サクラが満開の東京都小金井市。東京学芸大グラウンドでもサクラの下、ラグビー部が練習を始めていた。男子部員は大学院から2年生まで16名。取材時の4月12日時点で1年生は体験参加で、確定した新入部員はいない。
それでも朝9時から先輩、後輩、男女部員がウォーミングアップ、タッチフット、ポジション別練習をおこなった。今季のスキッパー、PR/HO宮崎怜嗣主将(4年、神奈川・川和)は、メンバーたちをグラウンド脇で見ていた。「3月の合同練習(近郊の大学、高校などと)で左足アキレス腱をケガしました」。それでもポジション別のスクラムには体を貸していた。夏の菅平合宿で復帰を目指す。
今季、学芸大は戦いのステージを関東大学リーグ戦5部へ移す。’24年度シーズンまで地区対抗関東1区1部で戦った東京都市大(旧・武蔵工業大)とともに。
全国地区対抗大会優勝を目指していた。今年1月におこなわれた第75回全国大会、決勝で西南学院大を24-12で破り2年ぶり5度目の全国制覇を果たす。昨年は春の東京都国公大会優勝というチーム目標の2冠を遂げた。
リーグ戦へ移行する理由は公式戦試合数の少なさだ。1区1部は’20年度まで学芸大、都市大、東京外国語大、東京海洋大の4チームで実施されていた。翌年、外大がリーグ戦5部へ。‘23年には海洋大がリーグ戦5部へ移った。過去2年間は都市大との2チームで優勝を決めてきた。「海洋大が抜けたのが大きかったです」と宮崎主将。学芸大の実力は昨年春、関東大学対抗戦Bグループの東京大、一橋大、リーグ戦3部の東京工業大などを上回った。

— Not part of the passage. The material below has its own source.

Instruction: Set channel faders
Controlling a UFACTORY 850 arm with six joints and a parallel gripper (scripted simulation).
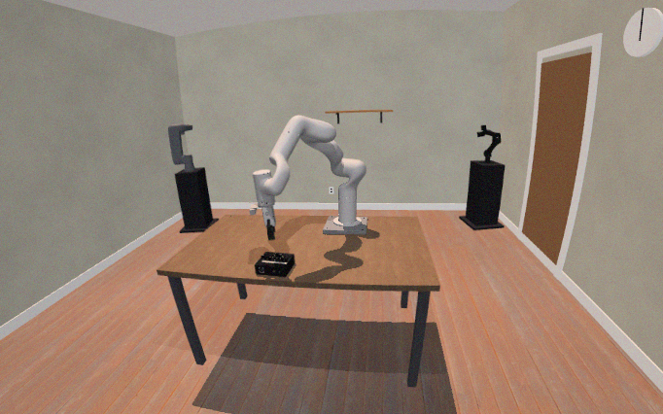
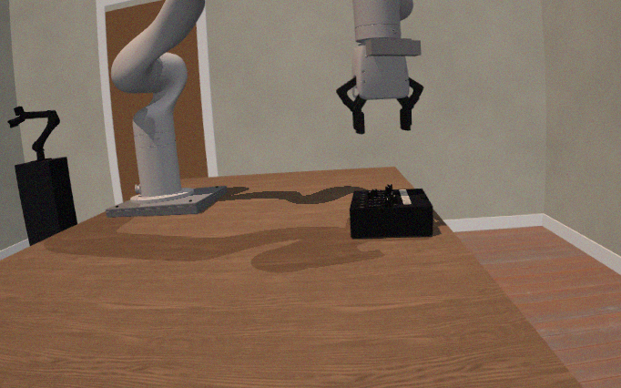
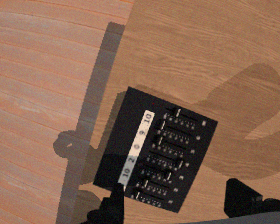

大学の教員を務める鈴木秀人部長は明かす。「2校になり、対抗戦Bに参加できないか打診しましたが叶わなかった。リーグ戦は最終的に5部で参加という話になりました」。
今季のチームスローガンは「PLUS ONE」。「基礎的なスキルを一つ一つ大切にする。そして新しいステージで全勝優勝をして4部へ上がる」(宮崎主将)。リーグ戦ではモデルとなるケースがある。今季から2部で戦う新潟食料農業大だ。
コロナ感染が世界を襲った‘20年度に5部に加盟。入替戦が再スタートした翌年は5部全勝優勝し4部へ。4部も1年で卒業し3部。3部最初の年も全勝優勝したが入替戦で国士館大に阻まれた。そして昨年度、全勝優勝後、国士館大にリベンジした。
「食農大と同じ道を歩んでいきたいと思います。だからこそ今年は6名いる4年生が先頭にたちたい」(宮崎主将)。
ラグビー部が練習する周囲のトラックを東京五輪日本代表も輩出した陸上部女子選手たちが走り抜ける。部員はラグビー部よりも多い数だ。
16名の男子部員。ケガ人や教員を目指す学芸大生ゆえに教育実習で練習、試合を抜ける選手次第で15名がそろわないことになる。
新入部員の獲得しかない。体験練習で4,5名のラグビー経験者が参加しているが確定はゼロ。訪れた日は東京都高校選抜のバックス1名がタッチフットで先輩を抜き去っていた。現役では昨年度2冠達成のスキッパー、北澤陽斗(SH、茗溪学園)が修士課程へ進み残る。後輩たちと練習に取り組んでいる。
明るい話題は3月に卒業した女子選手、岡元涼葉だ。女子セブンズ代表に選出され「HSBC SVNS 2025」総合5位に貢献した。部員の中には岡元の所属チーム山九フェニックスの練習着を着ている選手もいる。
「同じチームでラグビーをしていた涼葉さんがジャパンになった。モチベーションにつながります。女子のレベルを上げていくことになる」
そう話すのは関東学院六浦でラグビーに向き合った平野ちひろマネージャー(2年)。今年はC級レフリー資格取得を目指している。タッチフットで笛を吹くが、選手として入ると素早いパス出し、切れの良いランを見せた。チームに欠かせないメンバーだ。
学芸大は4月27日にリーグ戦3部以下のセブンズ大会でリーグ戦デビュー。国公立大会は6月1日、準決勝が15人制公式戦初戦になる。